People age at different rates determined by both their environment/ lifestyle and genetics. Biological aging is the gradual and progressive decline in body integrity that occurs over time eventually leading to loss of vitality or illness/ disability in some cases. Measures of biological aging can be standardized. Given that life expectancy in regions such as Canada, Chile, Western Europe, Scandinavia, Japan and Australia is over 80 years, such standardized measures of biological aging are needed for clinical trials of interventions designed to improve healthspan, the length of time a person lives without chronic non-communicable illness.
Biological clocks based on DNA methylation have been previously developed, however they may be biased or confounded by the early-life environment of the participants. For example, differing levels of pollution exposure or nutrition. A new preprint study with senior author Terrie E. Moffitt of King’s College London, UK, released on BioRxiv, aimed to develop a DNA methylation signature of biological age in blood that was independent of biomarkers that could be altered by early-life environment. Participants who were born in the same year were selected from a long-running cohort study of people born between 1 April 1972 and 31 March 1973 in Dunedin, New Zealand, with extensive measures first taken at age 3.
The current study authors had previously shown that over the course of twelve years the pace of aging determined by 18 biomarkers was normally distributed, and showed marked variation among study participants who were all the same chronological age, 38, by the end of the analysis.
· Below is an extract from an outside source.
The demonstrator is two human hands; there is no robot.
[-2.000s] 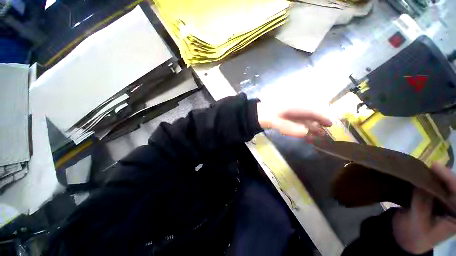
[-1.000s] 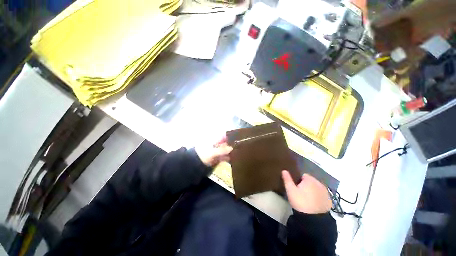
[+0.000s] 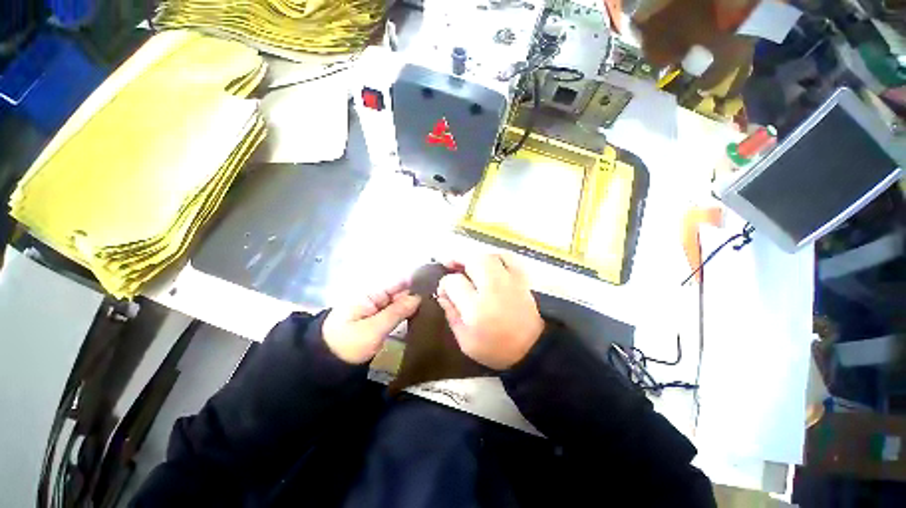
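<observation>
A dark brown piece (image 3: 432, 347) hangs between my hands at the front edge of the table, its upper end folded or curled at my fingertips. My left hand (image 3: 365, 325) pinches its upper left edge. My right hand (image 3: 494, 310) holds its upper right part and covers some of it. The sewing machine head (image 3: 447, 129) with a red mark stands beyond my hands. The yellow clamp frame (image 3: 621, 223) lies right of the head, with a pale sheet inside it.
A stack of yellow panels (image 3: 139, 159) lies at the left, a wavier yellow pile (image 3: 273, 22) behind it. At the right are a control screen (image 3: 820, 171), black cables (image 3: 651, 372), an orange scrap (image 3: 692, 238) and a thread spool (image 3: 752, 145).
The view has swung right. The brown piece was held flat and spread; now its upper end is bunched at my fingertips. My hands have come close together, the right one moving up to that end.
</observation>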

In their new study they used the previously mentioned data and combined it with whole-genome methylation data from blood at age 38 years. An algorithm called “mPoA” was derived from a machine-learning elastic net of DNA methylation patterns linked with variation in pace of aging.
More rapid “mPoA” at age 38 correlated with poorer performance at age 45 on all physical tests, with the exception of grip strength, and these participants reported more functional limitations. More rapid “mPoA” also correlated with poorer performance on all cognitive tests.
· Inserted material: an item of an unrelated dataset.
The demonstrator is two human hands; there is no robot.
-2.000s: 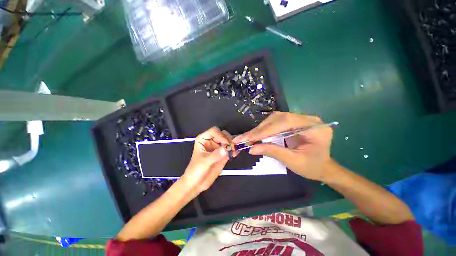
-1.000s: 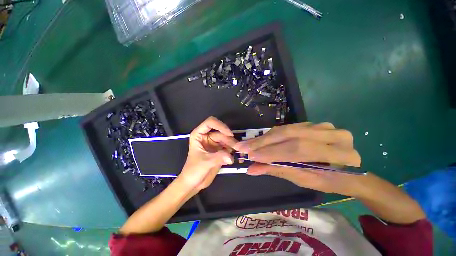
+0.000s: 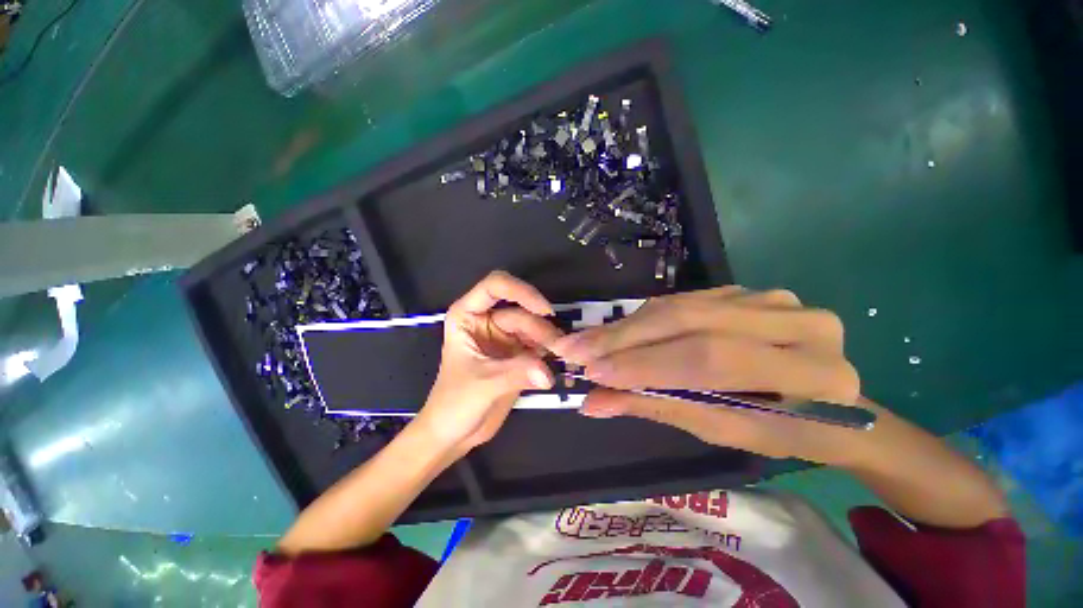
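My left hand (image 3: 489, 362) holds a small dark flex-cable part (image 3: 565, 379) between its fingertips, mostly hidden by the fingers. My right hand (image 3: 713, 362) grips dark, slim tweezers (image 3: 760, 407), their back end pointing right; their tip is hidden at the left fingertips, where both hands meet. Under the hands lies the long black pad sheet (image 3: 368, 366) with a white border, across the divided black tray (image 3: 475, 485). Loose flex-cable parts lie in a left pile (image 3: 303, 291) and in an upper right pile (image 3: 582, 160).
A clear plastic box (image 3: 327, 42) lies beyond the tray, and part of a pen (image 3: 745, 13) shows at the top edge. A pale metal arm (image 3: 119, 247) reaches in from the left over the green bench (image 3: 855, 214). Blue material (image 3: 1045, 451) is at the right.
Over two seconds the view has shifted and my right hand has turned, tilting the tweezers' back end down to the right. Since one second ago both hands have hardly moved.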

Using “mPoA” on the CALERIE Trial participants, the first randomized trial of long-term caloric restriction in nonobese adults the authors were able to show that faster baseline mPoA in control participants predicted faster biological aging over the 24-month follow-up, although this was non-statistically significant. The correlation was weaker in the calorie restricted cohort. The authors noted that the control cohort was small.
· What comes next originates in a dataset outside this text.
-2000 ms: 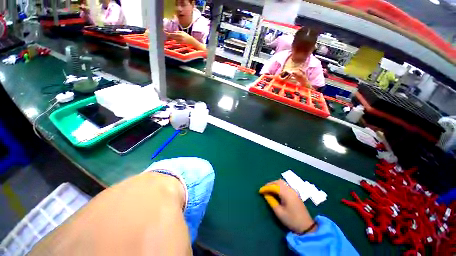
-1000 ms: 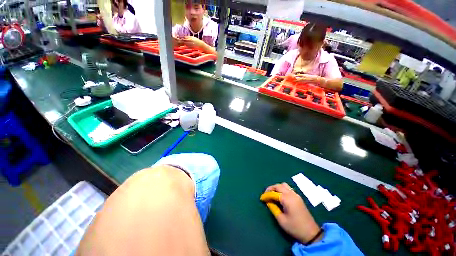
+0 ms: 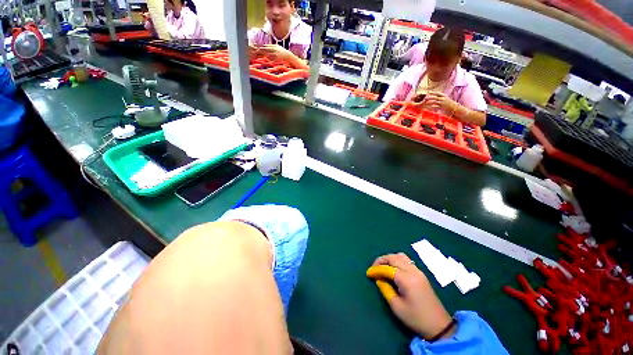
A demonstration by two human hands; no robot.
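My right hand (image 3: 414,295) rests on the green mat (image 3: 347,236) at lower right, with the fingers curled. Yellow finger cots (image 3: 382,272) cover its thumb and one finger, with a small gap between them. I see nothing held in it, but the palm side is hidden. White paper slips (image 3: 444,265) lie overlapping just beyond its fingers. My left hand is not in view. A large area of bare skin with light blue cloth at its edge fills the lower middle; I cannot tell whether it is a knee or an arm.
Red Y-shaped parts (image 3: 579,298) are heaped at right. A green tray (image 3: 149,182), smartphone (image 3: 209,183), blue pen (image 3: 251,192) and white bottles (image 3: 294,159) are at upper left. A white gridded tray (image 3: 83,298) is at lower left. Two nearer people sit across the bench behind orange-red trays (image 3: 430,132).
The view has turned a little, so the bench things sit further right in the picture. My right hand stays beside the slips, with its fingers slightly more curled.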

Limitations of the study include that the training cohort, Dunedin, was small and that machine learning algorithms generally improve with greater data training. It is not clear how the decreases in physical and cognitive performance that “mPoA” can predict will impact disease, disability, or mortality as no follow-up was available.
The authors concluded that “Within the bounds of these limitations, our analysis establishes proof-of-concept for mPoA as a single-time-point measure that quantifies Pace of Aging from a blood test. It can be implemented in Illumina 450k and EPIC array data, making it immediately available for testing in a wide range of existing datasets as a complement to existing methylation measures of aging. Critically, mPoA offers a unique measurement for intervention trials and natural experiment studies investigating how the rate of aging may be changed by behavioral or drug therapy, or by environmental modification.”